### [WORK REQUEST]
Starting with the line that contains "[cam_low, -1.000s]", repeat each line exactly through the final line of the listing. No picture should appear in the copy.

*** INPUT DATA ***

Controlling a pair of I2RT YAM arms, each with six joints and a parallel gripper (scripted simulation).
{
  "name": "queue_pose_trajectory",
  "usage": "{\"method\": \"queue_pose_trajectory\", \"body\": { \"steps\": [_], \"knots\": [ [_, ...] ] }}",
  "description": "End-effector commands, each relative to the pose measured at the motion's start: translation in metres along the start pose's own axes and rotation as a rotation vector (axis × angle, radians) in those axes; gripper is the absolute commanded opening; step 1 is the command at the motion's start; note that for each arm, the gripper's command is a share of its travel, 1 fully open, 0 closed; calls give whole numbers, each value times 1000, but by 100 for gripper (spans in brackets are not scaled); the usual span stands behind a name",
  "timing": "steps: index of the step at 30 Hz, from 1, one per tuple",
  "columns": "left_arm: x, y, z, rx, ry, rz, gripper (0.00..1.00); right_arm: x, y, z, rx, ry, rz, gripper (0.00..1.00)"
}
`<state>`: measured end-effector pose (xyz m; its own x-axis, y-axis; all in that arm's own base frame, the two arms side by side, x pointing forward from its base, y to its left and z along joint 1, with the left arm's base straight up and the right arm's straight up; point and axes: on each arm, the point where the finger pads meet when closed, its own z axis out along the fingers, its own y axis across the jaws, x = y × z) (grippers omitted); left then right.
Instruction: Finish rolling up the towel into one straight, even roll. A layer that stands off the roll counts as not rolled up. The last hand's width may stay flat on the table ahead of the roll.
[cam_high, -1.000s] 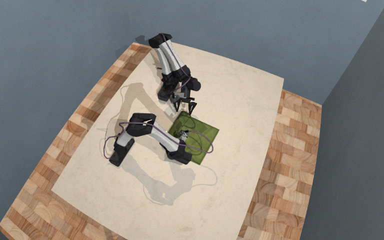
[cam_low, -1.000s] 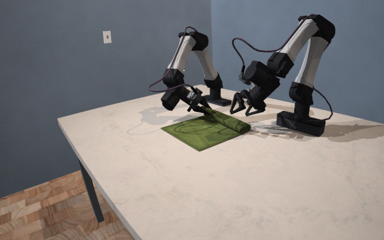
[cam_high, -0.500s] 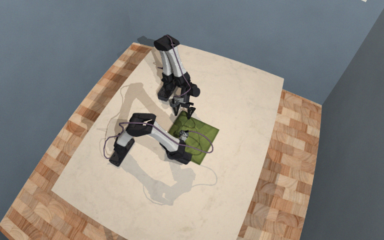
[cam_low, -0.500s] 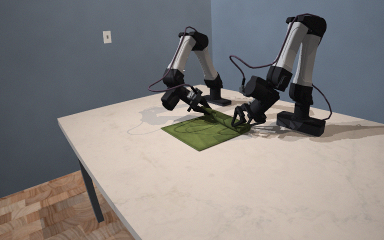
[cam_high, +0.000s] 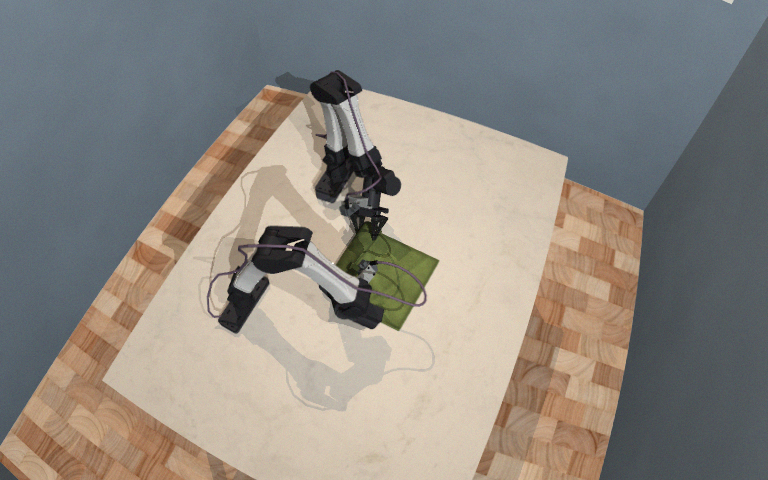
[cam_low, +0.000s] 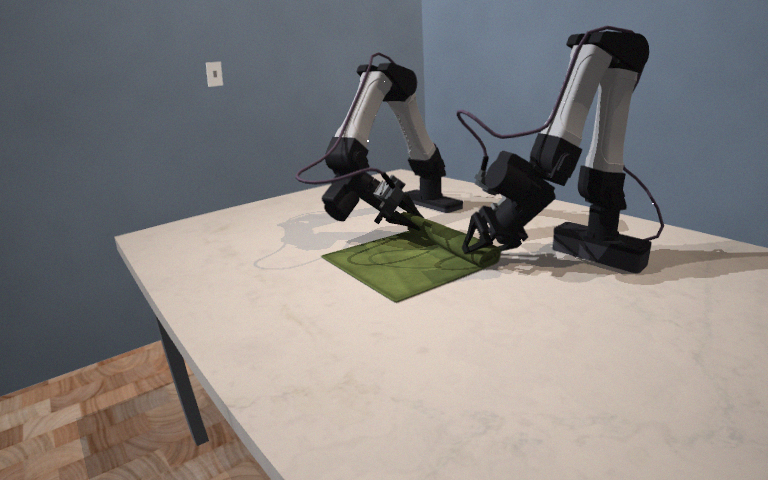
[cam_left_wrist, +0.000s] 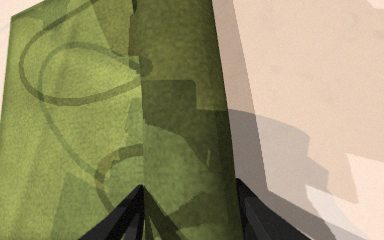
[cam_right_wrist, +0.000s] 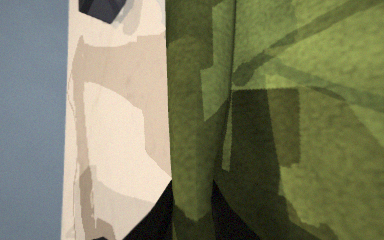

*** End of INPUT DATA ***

### [EXERCISE ANSWER]
[cam_low, -1.000s] 
[cam_high, -0.500s] 
[cam_low, -0.500s] 
[cam_high, +0.000s] 
[cam_low, +0.000s] 
[cam_left_wrist, +0.000s] 
[cam_right_wrist, +0.000s] 

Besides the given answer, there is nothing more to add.